Please set down each of the lines below once more, exactly, omitting all pictures.

(Stored data)
· · · · ·

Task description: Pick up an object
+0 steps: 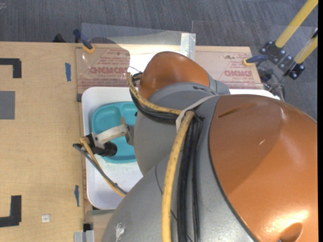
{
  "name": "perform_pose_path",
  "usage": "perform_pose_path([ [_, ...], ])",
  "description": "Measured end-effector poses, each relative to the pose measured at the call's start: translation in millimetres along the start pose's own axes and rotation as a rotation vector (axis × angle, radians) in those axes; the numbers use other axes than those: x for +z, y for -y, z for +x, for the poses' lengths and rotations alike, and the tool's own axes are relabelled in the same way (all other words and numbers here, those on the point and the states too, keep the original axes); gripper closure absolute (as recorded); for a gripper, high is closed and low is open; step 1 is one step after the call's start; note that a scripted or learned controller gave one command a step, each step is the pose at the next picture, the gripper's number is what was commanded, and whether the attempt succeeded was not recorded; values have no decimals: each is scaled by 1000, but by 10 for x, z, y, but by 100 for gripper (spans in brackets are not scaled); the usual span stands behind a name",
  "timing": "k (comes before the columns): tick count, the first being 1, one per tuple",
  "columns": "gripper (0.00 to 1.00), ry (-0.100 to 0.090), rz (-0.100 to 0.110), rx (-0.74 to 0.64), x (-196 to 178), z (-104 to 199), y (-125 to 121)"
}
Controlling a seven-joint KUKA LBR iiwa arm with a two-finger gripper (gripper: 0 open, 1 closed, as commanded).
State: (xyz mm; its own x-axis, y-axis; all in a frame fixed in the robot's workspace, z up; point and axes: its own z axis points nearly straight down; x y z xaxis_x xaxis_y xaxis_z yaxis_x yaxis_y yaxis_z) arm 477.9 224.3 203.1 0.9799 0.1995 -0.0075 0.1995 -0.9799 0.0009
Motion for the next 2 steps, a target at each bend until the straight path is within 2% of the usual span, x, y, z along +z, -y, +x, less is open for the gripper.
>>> perform_pose_path([
  [1,100,-8,1,-272,-1004,8,5],
  [2,100,-1,0,-38,44,55,-15],
])
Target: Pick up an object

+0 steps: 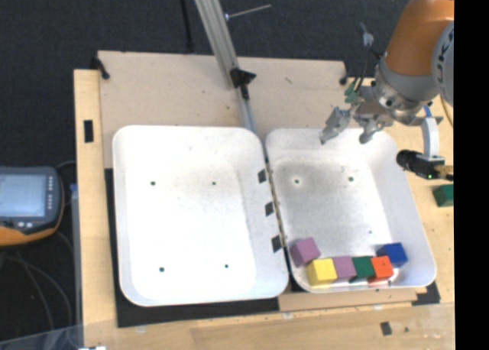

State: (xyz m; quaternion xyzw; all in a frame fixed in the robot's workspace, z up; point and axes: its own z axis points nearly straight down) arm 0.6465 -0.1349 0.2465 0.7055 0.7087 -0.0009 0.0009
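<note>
Pincer (351, 129) spread above right bin (397, 180) — blocks (348, 264) well apart

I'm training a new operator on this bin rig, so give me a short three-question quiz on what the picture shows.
1. True or false: the blocks lie in the right bin.
2. Which block sits farthest right? A yellow, B blue, C orange.
3. Fill in: the tool hangs over the right bin's ____ edge, near or far.

Key: 1 true. 2 B, the blue block. 3 far; its open fingers hold nothing.
</note>
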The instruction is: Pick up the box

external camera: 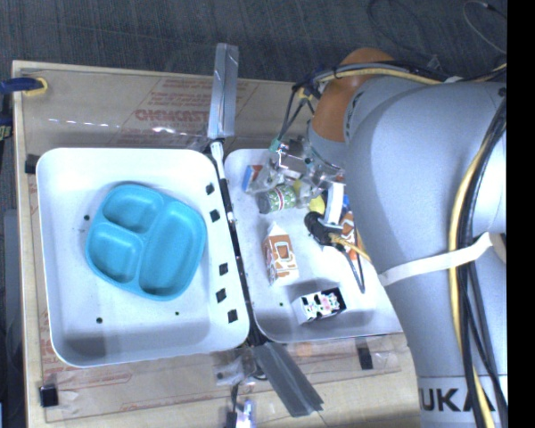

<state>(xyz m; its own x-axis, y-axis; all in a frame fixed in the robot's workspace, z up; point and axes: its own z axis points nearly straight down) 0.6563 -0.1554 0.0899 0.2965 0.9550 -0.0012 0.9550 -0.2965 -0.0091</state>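
Gripper [290, 178] low in right bin [374, 321], over clutter at its far end; finger state: can't tell. Box [281, 254] lies mid-bin, apart. Risk: grabbing the can [280, 200] or the cow carton [320, 304] instead.

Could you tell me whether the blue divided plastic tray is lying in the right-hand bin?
No, the blue divided plastic tray lies in the left white bin.

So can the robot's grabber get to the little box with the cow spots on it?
Probably yes. The spotted box lies alone, nothing on top of it. The gripper is over the far end of the same bin, among other things.
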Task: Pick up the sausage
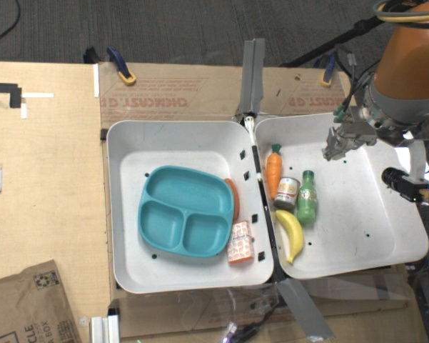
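Orange sliver of the sausage (233,197) peeks out from the teal plate's (185,211) right rim in the left bin (121,213), mostly hidden. Over the right bin (407,227), the end effector (335,148) hangs, its grip impossible to make out

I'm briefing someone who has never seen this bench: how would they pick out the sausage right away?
Start at the left white bin, the one holding the teal divided plate. The sausage is the thin orange-red strip along that plate's right rim, mostly hidden under it. Just below it stands a small printed carton, which is boxy and patterned, while the sausage is plain and curved.
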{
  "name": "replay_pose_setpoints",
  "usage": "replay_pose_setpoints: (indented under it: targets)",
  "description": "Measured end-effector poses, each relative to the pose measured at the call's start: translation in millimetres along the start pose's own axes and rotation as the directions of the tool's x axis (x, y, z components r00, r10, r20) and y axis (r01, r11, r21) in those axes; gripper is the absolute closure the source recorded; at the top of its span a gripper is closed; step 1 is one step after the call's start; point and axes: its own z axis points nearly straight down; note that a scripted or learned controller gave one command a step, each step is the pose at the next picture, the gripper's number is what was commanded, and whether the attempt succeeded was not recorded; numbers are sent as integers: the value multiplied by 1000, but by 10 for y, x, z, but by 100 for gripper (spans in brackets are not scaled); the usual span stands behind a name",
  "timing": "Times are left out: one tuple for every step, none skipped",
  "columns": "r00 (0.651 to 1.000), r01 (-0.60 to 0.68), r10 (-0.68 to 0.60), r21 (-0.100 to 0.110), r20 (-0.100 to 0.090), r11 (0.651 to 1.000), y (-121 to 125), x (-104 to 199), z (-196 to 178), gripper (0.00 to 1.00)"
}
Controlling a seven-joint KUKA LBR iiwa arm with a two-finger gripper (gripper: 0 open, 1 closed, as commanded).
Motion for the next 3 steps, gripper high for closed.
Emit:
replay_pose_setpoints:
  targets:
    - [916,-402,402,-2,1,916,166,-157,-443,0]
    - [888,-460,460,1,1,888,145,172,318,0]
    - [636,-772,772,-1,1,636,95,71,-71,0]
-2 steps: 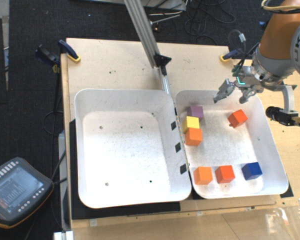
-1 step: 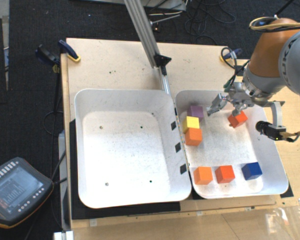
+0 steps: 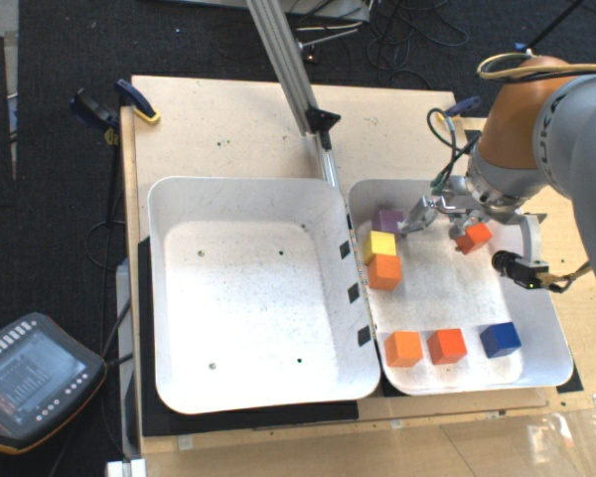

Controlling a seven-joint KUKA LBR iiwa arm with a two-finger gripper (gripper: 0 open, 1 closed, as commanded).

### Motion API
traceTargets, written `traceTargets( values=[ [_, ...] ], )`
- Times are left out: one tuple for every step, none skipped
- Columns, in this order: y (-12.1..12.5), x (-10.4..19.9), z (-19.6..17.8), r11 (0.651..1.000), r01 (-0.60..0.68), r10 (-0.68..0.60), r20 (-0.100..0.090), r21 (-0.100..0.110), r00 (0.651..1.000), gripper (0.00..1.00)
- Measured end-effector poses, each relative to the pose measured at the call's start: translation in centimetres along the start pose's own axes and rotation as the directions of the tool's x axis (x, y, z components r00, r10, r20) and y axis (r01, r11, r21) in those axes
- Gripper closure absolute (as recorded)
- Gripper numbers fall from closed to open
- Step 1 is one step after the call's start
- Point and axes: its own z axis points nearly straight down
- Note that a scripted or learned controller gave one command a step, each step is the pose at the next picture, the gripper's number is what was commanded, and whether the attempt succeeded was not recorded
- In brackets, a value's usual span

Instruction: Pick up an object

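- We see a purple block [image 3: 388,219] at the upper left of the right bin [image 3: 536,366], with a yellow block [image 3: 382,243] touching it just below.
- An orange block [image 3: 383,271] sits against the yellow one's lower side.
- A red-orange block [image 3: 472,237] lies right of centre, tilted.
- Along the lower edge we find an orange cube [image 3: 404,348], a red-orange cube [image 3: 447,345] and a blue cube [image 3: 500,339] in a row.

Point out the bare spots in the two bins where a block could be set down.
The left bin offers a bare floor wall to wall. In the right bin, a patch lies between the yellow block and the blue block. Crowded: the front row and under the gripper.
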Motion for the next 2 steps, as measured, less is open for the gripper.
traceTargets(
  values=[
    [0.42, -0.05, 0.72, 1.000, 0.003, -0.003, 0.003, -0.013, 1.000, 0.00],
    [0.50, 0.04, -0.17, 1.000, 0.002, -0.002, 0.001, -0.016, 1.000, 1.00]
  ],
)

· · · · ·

(Written solution)
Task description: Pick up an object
+0 steps: 
{
  "name": "perform_pose_path",
  "usage": "perform_pose_path([ [_, ...], ])",
  "description": "Measured end-effector poses, each relative to the pose measured at the call's start: translation in millimetres along the start pose's own axes and rotation as a rotation vector (axis × angle, radians) in those axes; the numbers use other axes than those: x for +z, y for -y, z for +x, for the poses' lengths and rotations alike, and the tool's own axes are relabelled in the same way (all other words and numbers here, those on the point and the states too, keep the original axes); gripper closure absolute (as recorded); for a gripper, high is closed and low is open; step 1 is one step after the call's start; note that a scripted or learned controller gave one command a step, each step is the pose at the next picture, the gripper's number is what was commanded, and whether the attempt succeeded was not recorded; values have no decimals: each is scaled by 1000, but by 10 for x, z, y, but by 100 for gripper (spans in brackets are not scaled); the usual span stands behind a name",
  "timing": "k (comes before the columns): tick count, the first being 1, one per tuple",
  "columns": "gripper (0.00 to 1.00), ry (-0.100 to 0.090), rz (-0.100 to 0.110), rx (-0.74 to 0.64), x (-196 to 178), z (-104 to 199), y (-125 to 121)"
}
Controlling a seven-joint KUKA LBR iiwa arm with a two-finger gripper (gripper: 0 open, 1 closed, as commanded).
State: (xyz mm; its own x-axis, y-axis; all in a frame fixed in the robot's workspace, z up; point and axes: its own z axis points nearly straight down; x y z xaxis_x xaxis_y xaxis_z yaxis_x yaxis_y yaxis_z) arm 477.9 224.3 203.1 0.9799 0.1995 -0.0075 0.1995 -0.9799 0.0009
Motion for the next 2 steps, a target at each bend until the straight path is within 2% of the usual span, x, y, z along +z, -y, +x, less is open for the gripper.
>>> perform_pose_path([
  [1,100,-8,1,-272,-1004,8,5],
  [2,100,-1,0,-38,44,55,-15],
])
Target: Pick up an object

+0 steps: 

State: (xyz m; quaternion xyzw; all in a frame fixed in the robot's workspace, z up; point and axes: its own z axis points nearly straight down) arm 0.6465 -0.1349 0.2465 0.7055 0.7087 -0.0009 0.0009
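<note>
Pincer (351, 129) spread above right bin (397, 180) — blocks (348, 264) well apart

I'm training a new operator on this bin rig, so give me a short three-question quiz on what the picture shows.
1. True or false: the blocks lie in the right bin.
2. Which block sits farthest right? A yellow, B blue, C orange.
3. Fill in: the tool hangs over the right bin's ____ edge, near or far.

Key: 1 true. 2 B, the blue block. 3 far; its open fingers hold nothing.
</note>
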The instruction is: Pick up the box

external camera: 

<state>(xyz m; its own x-axis, y-axis; all in a frame fixed in the robot's workspace, z up; point and axes: its own z axis points nearly straight down) 0.6563 -0.1554 0.0899 0.2965 0.9550 -0.0012 0.9550 -0.2965 -0.0091</state>
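Gripper [290, 178] low in right bin [374, 321], over clutter at its far end; finger state: can't tell. Box [281, 254] lies mid-bin, apart. Risk: grabbing the can [280, 200] or the cow carton [320, 304] instead.

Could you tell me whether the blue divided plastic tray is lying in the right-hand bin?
No, the blue divided plastic tray lies in the left white bin.

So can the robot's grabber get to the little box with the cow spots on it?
Probably yes. The spotted box lies alone, nothing on top of it. The gripper is over the far end of the same bin, among other things.
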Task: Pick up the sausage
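Orange sliver of the sausage (233,197) peeks out from the teal plate's (185,211) right rim in the left bin (121,213), mostly hidden. Over the right bin (407,227), the end effector (335,148) hangs, its grip impossible to make out

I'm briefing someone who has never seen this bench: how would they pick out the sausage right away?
Start at the left white bin, the one holding the teal divided plate. The sausage is the thin orange-red strip along that plate's right rim, mostly hidden under it. Just below it stands a small printed carton, which is boxy and patterned, while the sausage is plain and curved.
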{
  "name": "replay_pose_setpoints",
  "usage": "replay_pose_setpoints: (indented under it: targets)",
  "description": "Measured end-effector poses, each relative to the pose measured at the call's start: translation in millimetres along the start pose's own axes and rotation as the directions of the tool's x axis (x, y, z components r00, r10, r20) and y axis (r01, r11, r21) in those axes; gripper is the absolute closure the source recorded; at the top of its span a gripper is closed; step 1 is one step after the call's start; point and axes: its own z axis points nearly straight down; note that a scripted or learned controller gave one command a step, each step is the pose at the next picture, the gripper's number is what was commanded, and whether the attempt succeeded was not recorded; numbers are sent as integers: the value multiplied by 1000, but by 10 for y, x, z, but by 100 for gripper (spans in brackets are not scaled); the usual span stands behind a name",
  "timing": "Times are left out: one tuple for every step, none skipped",
  "columns": "r00 (0.651 to 1.000), r01 (-0.60 to 0.68), r10 (-0.68 to 0.60), r21 (-0.100 to 0.110), r20 (-0.100 to 0.090), r11 (0.651 to 1.000), y (-121 to 125), x (-104 to 199), z (-196 to 178), gripper (0.00 to 1.00)"
}
Controlling a seven-joint KUKA LBR iiwa arm with a two-finger gripper (gripper: 0 open, 1 closed, as commanded).
Motion for the next 3 steps, gripper high for closed.
Emit:
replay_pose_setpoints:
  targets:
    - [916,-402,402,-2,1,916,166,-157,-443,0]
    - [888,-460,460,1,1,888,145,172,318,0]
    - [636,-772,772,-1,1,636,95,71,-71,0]
-2 steps: 
-1 step: 
+0 steps: 

Controlling a seven-joint KUKA LBR iiwa arm with a two-finger gripper (gripper: 0 open, 1 closed, as commanded).

### Motion API
traceTargets, written `traceTargets( values=[ [_, ...] ], )`
- Times are left out: one tuple for every step, none skipped
- Columns, in this order: y (-12.1..12.5), x (-10.4..19.9), z (-19.6..17.8), r11 (0.651..1.000), r01 (-0.60..0.68), r10 (-0.68..0.60), r20 (-0.100..0.090), r21 (-0.100..0.110), r00 (0.651..1.000), gripper (0.00..1.00)
- Measured end-effector poses, each relative to the pose measured at the call's start: translation in centimetres along the start pose's own axes and rotation as the directions of the tool's x axis (x, y, z components r00, r10, r20) and y axis (r01, r11, r21) in those axes
- Gripper closure absolute (as recorded)
- Gripper numbers fall from closed to open
- Step 1 is one step after the call's start
- Point and axes: its own z axis points nearly straight down
- Note that a scripted or learned controller gave one command a step, each step is the pose at the next picture, the gripper's number is what was commanded, and whether the attempt succeeded was not recorded
- In brackets, a value's usual span

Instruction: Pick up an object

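- We see a purple block [image 3: 388,219] at the upper left of the right bin [image 3: 536,366], with a yellow block [image 3: 382,243] touching it just below.
- An orange block [image 3: 383,271] sits against the yellow one's lower side.
- A red-orange block [image 3: 472,237] lies right of centre, tilted.
- Along the lower edge we find an orange cube [image 3: 404,348], a red-orange cube [image 3: 447,345] and a blue cube [image 3: 500,339] in a row.

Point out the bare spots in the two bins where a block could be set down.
The left bin offers a bare floor wall to wall. In the right bin, a patch lies between the yellow block and the blue block. Crowded: the front row and under the gripper.
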Motion for the next 2 steps, as measured, less is open for the gripper.
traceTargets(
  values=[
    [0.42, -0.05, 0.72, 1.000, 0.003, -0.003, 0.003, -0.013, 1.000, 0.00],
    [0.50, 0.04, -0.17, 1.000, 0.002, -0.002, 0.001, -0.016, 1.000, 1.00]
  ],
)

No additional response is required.